- Problem
Return the entries in full, exactly as written.

....

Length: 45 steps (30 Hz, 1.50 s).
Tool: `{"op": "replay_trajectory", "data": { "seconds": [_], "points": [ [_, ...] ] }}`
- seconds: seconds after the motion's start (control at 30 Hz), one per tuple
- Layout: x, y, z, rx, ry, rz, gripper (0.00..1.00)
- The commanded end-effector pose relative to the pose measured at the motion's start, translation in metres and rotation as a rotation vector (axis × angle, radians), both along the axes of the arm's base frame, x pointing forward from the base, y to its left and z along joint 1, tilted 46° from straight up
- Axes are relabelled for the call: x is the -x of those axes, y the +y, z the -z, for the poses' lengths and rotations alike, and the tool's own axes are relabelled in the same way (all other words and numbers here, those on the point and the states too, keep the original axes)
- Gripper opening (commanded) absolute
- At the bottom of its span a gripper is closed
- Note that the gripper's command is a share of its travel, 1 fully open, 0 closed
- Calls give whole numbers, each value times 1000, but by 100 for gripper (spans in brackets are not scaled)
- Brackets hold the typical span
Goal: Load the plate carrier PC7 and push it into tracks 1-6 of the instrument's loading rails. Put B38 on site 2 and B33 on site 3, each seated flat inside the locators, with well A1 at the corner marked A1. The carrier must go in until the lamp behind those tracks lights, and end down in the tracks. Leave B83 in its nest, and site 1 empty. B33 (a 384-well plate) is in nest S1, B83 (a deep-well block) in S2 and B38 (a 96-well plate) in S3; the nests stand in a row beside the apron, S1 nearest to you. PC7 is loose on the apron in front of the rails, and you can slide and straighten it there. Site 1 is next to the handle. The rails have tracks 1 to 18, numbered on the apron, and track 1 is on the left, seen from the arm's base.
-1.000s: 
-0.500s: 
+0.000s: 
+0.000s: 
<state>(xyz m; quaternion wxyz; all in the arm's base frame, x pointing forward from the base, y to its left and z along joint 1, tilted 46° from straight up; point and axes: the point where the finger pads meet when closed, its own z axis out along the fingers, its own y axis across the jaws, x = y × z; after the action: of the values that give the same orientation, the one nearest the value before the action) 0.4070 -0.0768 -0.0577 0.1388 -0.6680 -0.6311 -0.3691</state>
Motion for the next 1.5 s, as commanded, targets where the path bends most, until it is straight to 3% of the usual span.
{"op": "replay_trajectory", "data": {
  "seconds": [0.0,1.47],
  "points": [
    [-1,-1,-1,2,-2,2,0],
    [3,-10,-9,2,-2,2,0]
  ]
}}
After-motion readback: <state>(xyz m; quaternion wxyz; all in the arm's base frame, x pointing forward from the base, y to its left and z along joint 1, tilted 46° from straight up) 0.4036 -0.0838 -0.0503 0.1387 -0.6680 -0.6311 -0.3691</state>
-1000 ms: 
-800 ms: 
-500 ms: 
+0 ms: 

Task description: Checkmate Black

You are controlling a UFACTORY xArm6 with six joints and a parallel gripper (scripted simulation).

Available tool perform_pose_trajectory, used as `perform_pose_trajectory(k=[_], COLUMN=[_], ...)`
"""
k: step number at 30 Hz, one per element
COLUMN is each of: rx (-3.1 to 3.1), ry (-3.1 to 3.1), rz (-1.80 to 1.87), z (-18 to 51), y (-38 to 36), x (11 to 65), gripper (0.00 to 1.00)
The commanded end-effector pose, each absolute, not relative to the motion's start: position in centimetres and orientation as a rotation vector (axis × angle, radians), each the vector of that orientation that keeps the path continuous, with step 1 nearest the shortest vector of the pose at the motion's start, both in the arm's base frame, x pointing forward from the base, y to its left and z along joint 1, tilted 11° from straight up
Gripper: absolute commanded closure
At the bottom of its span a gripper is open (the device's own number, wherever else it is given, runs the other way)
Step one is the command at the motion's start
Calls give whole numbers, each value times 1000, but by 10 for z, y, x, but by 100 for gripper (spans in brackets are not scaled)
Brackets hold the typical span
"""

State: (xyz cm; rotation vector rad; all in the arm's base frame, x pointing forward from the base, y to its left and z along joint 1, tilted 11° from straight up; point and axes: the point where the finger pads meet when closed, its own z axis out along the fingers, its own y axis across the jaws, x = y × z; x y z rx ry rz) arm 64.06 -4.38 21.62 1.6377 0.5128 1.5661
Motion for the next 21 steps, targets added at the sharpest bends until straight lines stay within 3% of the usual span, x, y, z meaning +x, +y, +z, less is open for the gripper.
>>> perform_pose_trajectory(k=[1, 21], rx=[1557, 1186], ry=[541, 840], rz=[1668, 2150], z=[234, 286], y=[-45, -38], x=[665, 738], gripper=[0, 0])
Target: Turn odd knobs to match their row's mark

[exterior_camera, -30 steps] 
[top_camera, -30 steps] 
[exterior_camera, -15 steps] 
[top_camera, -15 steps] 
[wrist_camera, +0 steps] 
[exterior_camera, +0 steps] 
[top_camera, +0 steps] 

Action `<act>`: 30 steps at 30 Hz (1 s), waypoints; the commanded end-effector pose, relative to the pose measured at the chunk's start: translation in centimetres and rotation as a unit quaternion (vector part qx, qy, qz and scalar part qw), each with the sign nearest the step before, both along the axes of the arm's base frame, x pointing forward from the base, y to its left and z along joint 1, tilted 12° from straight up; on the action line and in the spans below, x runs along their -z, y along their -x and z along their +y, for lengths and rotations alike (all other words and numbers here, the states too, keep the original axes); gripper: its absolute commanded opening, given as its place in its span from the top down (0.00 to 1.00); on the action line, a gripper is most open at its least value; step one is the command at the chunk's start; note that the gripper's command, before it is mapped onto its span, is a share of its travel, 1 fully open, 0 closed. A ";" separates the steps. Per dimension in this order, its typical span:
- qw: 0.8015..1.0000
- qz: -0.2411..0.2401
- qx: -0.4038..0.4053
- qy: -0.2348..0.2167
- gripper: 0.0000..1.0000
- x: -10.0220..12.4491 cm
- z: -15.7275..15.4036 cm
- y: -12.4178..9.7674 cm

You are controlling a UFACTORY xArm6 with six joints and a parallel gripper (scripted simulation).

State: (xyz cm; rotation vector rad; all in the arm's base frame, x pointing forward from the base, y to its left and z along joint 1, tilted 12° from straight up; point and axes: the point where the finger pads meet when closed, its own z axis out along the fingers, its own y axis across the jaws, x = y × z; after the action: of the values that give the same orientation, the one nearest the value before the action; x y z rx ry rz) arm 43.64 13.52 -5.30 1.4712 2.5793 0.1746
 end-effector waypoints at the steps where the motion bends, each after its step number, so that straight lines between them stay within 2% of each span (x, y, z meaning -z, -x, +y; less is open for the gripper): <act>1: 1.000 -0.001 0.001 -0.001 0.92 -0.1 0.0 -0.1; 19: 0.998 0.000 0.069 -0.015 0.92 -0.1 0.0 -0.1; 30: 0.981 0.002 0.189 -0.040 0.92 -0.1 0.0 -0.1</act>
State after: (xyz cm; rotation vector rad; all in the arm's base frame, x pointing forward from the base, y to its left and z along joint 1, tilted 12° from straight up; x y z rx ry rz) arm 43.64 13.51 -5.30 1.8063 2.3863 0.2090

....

- The completed task
Length: 45 steps (30 Hz, 1.50 s).
Tool: `{"op": "replay_trajectory", "data": { "seconds": [_], "points": [ [_, ...] ] }}`
- seconds: seconds after the motion's start (control at 30 Hz), one per tuple
- Layout: x, y, z, rx, ry, rz, gripper (0.00..1.00)
- The commanded end-effector pose relative to the pose measured at the motion's start, translation in metres and rotation as a rotation vector (axis × angle, radians), both along the axes of the arm's base frame, x pointing forward from the base, y to its left and z along joint 1, tilted 46° from straight up
- Axes are relabelled for the call: x is the -x of those axes, y the +y, z the -z, for the poses' lengths and rotations alike, and the tool's own axes are relabelled in the same way (all other words and numbers here, those on the point and the states too, keep the original axes)
- Gripper opening (commanded) absolute
- At the bottom of its span a gripper is closed
- Note that the gripper's command is a share of its travel, 1 fully open, 0 closed
- Calls give whole numbers, each value times 1000, but by 100 for gripper (spans in brackets are not scaled)
- Brackets hold the typical span
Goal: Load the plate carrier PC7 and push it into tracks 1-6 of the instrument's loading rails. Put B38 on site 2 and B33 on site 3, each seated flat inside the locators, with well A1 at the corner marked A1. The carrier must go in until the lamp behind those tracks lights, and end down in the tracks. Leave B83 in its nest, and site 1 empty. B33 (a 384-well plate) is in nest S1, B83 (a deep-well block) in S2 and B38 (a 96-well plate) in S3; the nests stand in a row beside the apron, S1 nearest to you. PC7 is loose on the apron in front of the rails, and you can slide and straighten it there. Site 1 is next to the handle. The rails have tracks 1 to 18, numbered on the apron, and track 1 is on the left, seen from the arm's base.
-1.000s: 
-0.500s: 
+0.000s: 
+0.000s: 
<state>(xyz m; quaternion wxyz; all in the arm's base frame, x pointing forward from the base, y to its left and z along joint 1, tilted 46° from straight up; point and axes: the point where the finger pads meet when closed, its own z axis out along the fingers, its own y axis across the jaws, x = y × z; after the action: of the values that give the same orientation, the one nearest the value before the action) 0.4070 -0.0768 -0.0577 0.1388 -0.6680 -0.6311 -0.3691</state>
Motion for the next 1.5 s, as commanded, targets where the path bends most, until it is straight to 3% of the usual span.
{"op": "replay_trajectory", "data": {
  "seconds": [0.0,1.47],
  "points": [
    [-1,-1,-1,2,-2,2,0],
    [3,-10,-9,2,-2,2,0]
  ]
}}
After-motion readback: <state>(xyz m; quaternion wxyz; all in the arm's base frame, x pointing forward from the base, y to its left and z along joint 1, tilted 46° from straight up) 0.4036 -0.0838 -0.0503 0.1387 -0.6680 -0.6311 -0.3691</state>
-1000 ms: 
-800 ms: 
-500 ms: 
+0 ms: 

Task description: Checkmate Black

You are controlling a UFACTORY xArm6 with six joints and a parallel gripper (scripted simulation).

Available tool perform_pose_trajectory, used as `perform_pose_trajectory(k=[_], COLUMN=[_], ...)`
"""
k: step number at 30 Hz, one per element
COLUMN is each of: rx (-3.1 to 3.1), ry (-3.1 to 3.1), rz (-1.80 to 1.87), z (-18 to 51), y (-38 to 36), x (11 to 65), gripper (0.00 to 1.00)
The commanded end-effector pose, each absolute, not relative to the motion's start: position in centimetres and orientation as a rotation vector (axis × angle, radians), each the vector of that orientation that keeps the path continuous, with step 1 nearest the shortest vector of the pose at the motion's start, both in the arm's base frame, x pointing forward from the base, y to its left and z along joint 1, tilted 11° from straight up
Gripper: absolute commanded closure
At the bottom of its span a gripper is open (the device's own number, wherever else it is given, runs the other way)
Step one is the command at the motion's start
Calls give whole numbers, each value times 1000, but by 10 for z, y, x, but by 100 for gripper (spans in brackets are not scaled)
Brackets hold the typical span
"""

State: (xyz cm; rotation vector rad; all in the arm's base frame, x pointing forward from the base, y to its left and z along joint 1, tilted 11° from straight up; point and axes: the point where the finger pads meet when closed, its own z axis out along the fingers, its own y axis across the jaws, x = y × z; x y z rx ry rz) arm 64.06 -4.38 21.62 1.6377 0.5128 1.5661
Motion for the next 21 steps, targets added at the sharpest bends until straight lines stay within 3% of the usual span, x, y, z meaning +x, +y, +z, less is open for the gripper.
>>> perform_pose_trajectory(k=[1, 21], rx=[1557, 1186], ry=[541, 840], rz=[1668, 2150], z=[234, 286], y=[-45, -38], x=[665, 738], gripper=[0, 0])
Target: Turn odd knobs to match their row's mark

[exterior_camera, -30 steps] 
[top_camera, -30 steps] 
[exterior_camera, -15 steps] 
[top_camera, -15 steps] 
[wrist_camera, +0 steps] 
[exterior_camera, +0 steps] 
[top_camera, +0 steps] 

Action `<act>`: 30 steps at 30 Hz (1 s), waypoints; the commanded end-effector pose, relative to the pose measured at the chunk's start: translation in centimetres and rotation as a unit quaternion (vector part qx, qy, qz and scalar part qw), each with the sign nearest the step before, both along the axes of the arm's base frame, x pointing forward from the base, y to its left and z along joint 1, tilted 12° from straight up; on the action line and in the spans below, x runs along their -z, y along their -x and z along their +y, for lengths and rotations alike (all other words and numbers here, the states too, keep the original axes); gripper: its absolute commanded opening, given as its place in its span from the top down (0.00 to 1.00); on the action line, a gripper is most open at its least value; step one is the command at the chunk's start; note that the gripper's command, before it is mapped onto its span, is a share of its travel, 1 fully open, 0 closed. A ";" separates the steps. Per dimension in this order, its typical span:
- qw: 0.8015..1.0000
- qz: -0.2411..0.2401
- qx: -0.4038..0.4053
- qy: -0.2348..0.2167
- gripper: 0.0000..1.0000
- x: -10.0220..12.4491 cm
- z: -15.7275..15.4036 cm
- y: -12.4178..9.7674 cm

You are controlling a UFACTORY xArm6 with six joints and a parallel gripper (scripted simulation).

State: (xyz cm; rotation vector rad; all in the arm's base frame, x pointing forward from the base, y to its left and z along joint 1, tilted 12° from straight up; point and axes: the point where the finger pads meet when closed, its own z axis out along the fingers, its own y axis across the jaws, x = y × z; after the action: of the values that give the same orientation, the one nearest the value before the action; x y z rx ry rz) arm 43.64 13.52 -5.30 1.4712 2.5793 0.1746
 end-effector waypoints at the steps where the motion bends, each after its step number, so that straight lines between them stay within 2% of each span (x, y, z meaning -z, -x, +y; less is open for the gripper): <act>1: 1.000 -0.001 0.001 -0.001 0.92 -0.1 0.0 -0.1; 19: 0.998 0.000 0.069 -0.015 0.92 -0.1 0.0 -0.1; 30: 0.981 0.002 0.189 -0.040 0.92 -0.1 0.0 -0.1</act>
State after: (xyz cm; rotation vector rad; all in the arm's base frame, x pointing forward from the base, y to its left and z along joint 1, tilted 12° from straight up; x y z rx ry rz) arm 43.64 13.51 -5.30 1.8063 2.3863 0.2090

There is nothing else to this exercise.